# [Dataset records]
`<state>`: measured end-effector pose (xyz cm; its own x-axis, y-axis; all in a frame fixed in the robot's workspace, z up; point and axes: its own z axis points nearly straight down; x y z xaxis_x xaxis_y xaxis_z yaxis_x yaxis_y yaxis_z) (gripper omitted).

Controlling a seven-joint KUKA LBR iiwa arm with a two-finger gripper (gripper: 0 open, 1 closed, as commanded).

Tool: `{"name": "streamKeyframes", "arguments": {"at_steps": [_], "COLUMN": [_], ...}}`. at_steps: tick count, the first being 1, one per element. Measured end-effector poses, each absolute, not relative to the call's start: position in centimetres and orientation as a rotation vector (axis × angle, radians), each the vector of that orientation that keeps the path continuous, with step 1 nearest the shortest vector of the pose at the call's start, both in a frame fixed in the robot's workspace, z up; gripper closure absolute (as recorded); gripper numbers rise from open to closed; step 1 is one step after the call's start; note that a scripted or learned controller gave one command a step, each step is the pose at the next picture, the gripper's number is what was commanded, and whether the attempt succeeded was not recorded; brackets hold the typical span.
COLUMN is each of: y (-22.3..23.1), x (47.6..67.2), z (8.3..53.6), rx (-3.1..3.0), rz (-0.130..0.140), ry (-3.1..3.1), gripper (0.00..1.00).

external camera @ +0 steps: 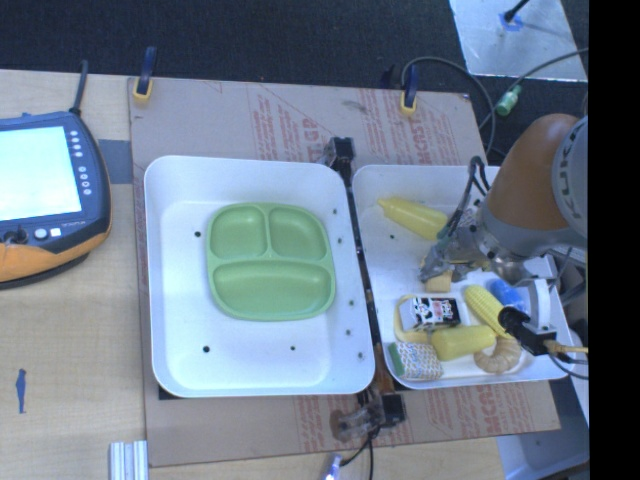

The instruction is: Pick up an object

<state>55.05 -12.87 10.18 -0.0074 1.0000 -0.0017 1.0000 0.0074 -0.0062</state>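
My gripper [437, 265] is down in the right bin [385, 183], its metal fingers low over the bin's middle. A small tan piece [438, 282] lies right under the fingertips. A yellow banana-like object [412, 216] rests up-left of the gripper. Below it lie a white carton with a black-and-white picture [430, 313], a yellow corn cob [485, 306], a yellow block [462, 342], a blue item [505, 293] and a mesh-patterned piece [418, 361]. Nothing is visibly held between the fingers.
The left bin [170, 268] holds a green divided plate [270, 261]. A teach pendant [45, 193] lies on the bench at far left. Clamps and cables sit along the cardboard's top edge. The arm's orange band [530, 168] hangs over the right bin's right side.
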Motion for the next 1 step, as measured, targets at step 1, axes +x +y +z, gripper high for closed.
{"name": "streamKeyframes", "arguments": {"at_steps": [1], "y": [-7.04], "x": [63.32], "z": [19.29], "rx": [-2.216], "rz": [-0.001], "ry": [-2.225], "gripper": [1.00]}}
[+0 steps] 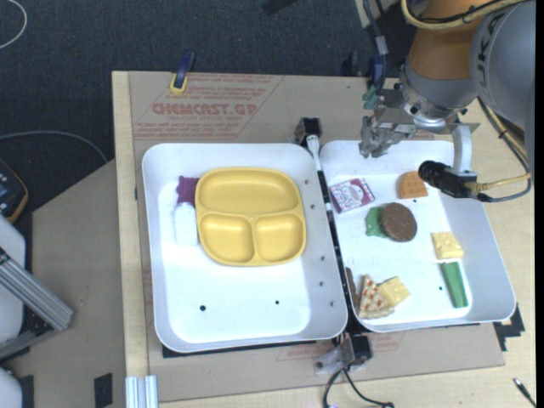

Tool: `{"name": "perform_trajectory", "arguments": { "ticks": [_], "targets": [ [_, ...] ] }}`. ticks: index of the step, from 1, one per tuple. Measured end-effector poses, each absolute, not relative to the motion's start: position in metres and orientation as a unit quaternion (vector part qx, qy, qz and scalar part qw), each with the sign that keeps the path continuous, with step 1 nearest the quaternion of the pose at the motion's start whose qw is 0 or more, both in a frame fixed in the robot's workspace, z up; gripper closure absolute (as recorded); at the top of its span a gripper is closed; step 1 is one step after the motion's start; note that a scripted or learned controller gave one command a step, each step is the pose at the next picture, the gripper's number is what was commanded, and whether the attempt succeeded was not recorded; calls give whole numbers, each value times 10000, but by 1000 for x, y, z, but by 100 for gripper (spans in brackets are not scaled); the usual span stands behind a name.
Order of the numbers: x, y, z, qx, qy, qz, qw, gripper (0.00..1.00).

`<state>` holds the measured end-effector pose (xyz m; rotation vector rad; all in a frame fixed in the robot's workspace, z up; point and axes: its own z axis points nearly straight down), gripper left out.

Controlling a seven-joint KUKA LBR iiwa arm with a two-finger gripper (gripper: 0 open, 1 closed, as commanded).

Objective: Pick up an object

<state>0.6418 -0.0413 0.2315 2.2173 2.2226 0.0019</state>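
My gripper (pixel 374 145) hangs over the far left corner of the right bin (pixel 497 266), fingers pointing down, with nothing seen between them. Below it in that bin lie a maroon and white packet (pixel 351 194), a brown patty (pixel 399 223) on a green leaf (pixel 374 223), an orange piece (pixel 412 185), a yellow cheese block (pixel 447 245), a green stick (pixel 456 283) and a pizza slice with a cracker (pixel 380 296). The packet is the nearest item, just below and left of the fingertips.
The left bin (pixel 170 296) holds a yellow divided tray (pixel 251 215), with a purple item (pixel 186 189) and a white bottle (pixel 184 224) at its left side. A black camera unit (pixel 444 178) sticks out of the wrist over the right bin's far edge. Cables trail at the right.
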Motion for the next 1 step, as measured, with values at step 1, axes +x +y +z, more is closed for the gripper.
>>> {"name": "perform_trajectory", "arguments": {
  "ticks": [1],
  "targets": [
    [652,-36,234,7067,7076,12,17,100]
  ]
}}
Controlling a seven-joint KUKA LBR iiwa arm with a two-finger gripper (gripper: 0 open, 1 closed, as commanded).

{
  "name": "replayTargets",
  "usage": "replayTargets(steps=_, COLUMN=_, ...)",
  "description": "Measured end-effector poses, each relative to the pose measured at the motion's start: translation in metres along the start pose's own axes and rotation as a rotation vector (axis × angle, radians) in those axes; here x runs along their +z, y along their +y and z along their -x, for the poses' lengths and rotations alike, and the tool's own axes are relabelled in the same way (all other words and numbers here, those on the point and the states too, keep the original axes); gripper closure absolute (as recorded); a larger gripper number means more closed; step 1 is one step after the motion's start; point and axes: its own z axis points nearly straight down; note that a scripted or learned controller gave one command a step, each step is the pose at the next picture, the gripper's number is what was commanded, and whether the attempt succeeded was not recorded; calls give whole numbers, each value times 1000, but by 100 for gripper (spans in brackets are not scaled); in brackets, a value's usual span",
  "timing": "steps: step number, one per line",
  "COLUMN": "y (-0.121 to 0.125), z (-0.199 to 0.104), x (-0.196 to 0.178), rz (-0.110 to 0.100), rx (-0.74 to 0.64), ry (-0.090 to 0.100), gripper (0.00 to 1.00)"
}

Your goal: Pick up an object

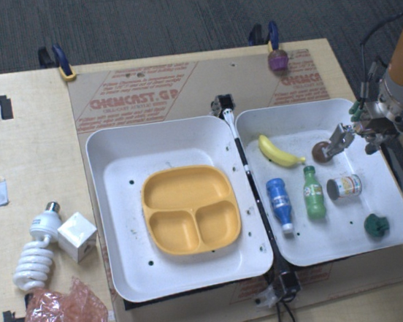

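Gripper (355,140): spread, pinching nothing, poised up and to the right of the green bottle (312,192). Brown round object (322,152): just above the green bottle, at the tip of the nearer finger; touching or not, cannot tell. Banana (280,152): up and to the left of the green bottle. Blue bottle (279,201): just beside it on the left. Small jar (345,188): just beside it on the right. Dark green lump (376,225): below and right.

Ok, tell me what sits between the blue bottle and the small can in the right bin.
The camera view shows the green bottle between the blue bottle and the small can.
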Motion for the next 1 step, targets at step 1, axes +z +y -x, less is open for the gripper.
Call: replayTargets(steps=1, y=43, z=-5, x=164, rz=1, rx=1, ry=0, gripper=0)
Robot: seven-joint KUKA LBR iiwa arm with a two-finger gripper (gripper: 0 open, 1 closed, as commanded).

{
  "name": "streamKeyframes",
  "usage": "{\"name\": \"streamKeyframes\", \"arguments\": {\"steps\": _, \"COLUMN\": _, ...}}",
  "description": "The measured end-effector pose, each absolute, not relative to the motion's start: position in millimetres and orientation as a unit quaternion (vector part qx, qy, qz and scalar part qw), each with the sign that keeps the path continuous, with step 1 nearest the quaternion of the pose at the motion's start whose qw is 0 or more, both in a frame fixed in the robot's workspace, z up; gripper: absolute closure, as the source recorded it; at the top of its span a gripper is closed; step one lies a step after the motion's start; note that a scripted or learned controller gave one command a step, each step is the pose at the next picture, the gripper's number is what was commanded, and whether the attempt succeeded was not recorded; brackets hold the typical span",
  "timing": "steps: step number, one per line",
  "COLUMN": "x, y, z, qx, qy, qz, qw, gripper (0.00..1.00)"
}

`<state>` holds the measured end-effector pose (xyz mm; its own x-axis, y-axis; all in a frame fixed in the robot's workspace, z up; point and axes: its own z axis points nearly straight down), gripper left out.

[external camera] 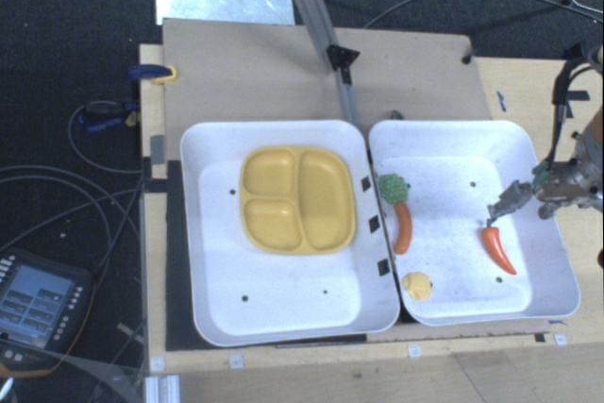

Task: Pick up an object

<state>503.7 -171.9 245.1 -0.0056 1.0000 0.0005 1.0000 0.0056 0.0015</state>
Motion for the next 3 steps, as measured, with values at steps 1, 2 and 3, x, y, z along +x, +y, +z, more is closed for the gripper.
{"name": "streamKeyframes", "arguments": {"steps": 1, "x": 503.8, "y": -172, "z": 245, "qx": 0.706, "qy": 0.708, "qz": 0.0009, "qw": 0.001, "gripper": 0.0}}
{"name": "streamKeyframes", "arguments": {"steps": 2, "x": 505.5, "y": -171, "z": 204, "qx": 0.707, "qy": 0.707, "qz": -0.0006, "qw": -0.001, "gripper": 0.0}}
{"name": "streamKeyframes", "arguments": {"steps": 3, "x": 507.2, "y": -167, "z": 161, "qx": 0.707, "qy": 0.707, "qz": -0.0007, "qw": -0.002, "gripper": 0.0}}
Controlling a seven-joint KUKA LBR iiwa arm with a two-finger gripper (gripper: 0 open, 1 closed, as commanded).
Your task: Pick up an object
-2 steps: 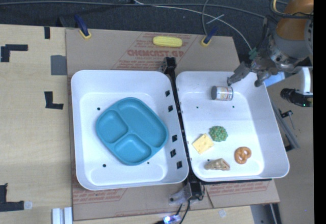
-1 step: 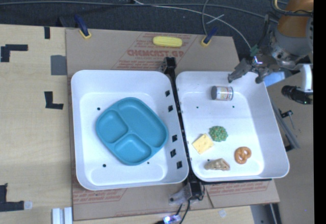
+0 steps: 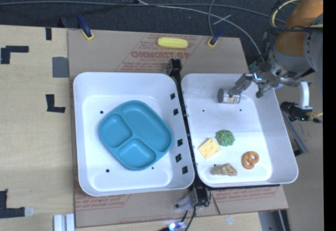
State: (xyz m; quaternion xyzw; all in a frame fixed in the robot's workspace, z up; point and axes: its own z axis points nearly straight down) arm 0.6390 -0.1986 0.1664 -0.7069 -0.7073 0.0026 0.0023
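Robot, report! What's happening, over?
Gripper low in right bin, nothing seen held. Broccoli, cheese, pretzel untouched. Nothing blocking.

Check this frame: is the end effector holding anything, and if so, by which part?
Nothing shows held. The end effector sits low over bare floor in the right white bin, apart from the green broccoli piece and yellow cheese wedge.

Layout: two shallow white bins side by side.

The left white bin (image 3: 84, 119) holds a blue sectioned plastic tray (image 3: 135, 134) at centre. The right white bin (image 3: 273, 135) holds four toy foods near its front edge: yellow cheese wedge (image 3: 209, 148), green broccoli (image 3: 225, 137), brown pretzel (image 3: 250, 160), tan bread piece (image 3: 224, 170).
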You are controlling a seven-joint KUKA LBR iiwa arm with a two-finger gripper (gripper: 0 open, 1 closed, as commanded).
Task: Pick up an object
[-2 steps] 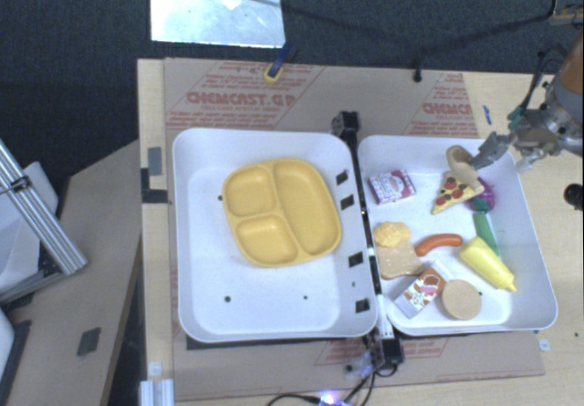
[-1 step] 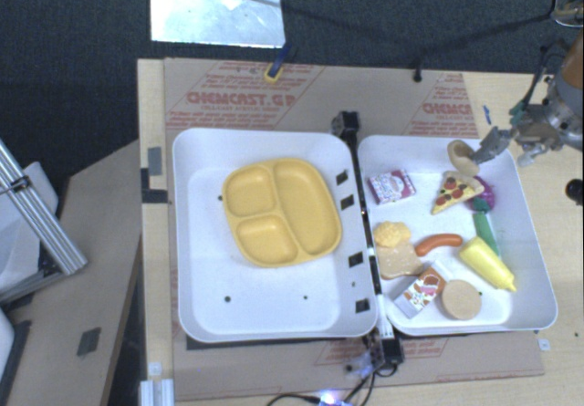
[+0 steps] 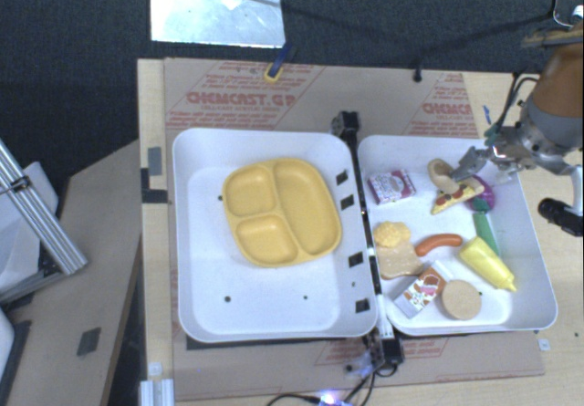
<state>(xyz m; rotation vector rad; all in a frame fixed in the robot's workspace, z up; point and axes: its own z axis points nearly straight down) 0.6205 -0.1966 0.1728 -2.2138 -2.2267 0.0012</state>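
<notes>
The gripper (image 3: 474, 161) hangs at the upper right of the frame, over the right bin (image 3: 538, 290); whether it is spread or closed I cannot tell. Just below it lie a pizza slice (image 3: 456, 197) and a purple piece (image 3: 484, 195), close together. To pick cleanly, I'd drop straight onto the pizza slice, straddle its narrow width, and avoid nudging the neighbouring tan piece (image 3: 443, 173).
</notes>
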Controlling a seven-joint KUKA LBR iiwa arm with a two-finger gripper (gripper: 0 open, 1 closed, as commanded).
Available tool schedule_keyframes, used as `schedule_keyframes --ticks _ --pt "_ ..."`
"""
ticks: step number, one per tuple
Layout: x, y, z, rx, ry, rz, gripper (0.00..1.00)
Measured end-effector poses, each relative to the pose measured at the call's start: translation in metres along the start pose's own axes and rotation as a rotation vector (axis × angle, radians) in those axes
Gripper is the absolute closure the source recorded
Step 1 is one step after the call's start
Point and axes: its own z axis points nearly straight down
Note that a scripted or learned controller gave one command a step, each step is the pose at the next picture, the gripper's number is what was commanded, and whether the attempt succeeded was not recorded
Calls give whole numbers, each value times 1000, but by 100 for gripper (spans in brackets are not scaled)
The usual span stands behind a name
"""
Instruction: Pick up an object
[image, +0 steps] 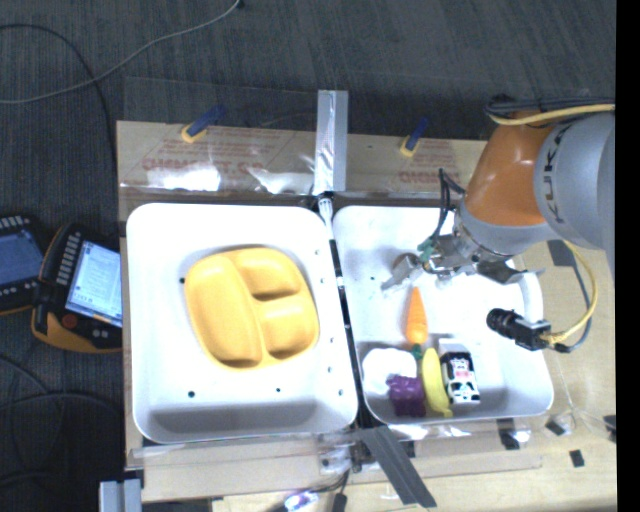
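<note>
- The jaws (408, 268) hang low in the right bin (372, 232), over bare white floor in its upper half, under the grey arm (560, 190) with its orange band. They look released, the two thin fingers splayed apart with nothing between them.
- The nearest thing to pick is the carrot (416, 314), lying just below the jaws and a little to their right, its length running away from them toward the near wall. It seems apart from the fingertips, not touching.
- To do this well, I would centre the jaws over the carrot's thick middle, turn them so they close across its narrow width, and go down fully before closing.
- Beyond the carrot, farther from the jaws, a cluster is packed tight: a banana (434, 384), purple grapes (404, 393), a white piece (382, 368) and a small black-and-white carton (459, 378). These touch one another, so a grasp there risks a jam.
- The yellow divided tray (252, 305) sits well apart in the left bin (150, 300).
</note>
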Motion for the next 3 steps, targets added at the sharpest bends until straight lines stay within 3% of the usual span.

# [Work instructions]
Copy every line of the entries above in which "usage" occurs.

# [Solution to this problem]
  "usage": "replayTargets(steps=_, COLUMN=_, ...)",
  "usage": "{\"name\": \"streamKeyframes\", \"arguments\": {\"steps\": _, \"COLUMN\": _, ...}}",

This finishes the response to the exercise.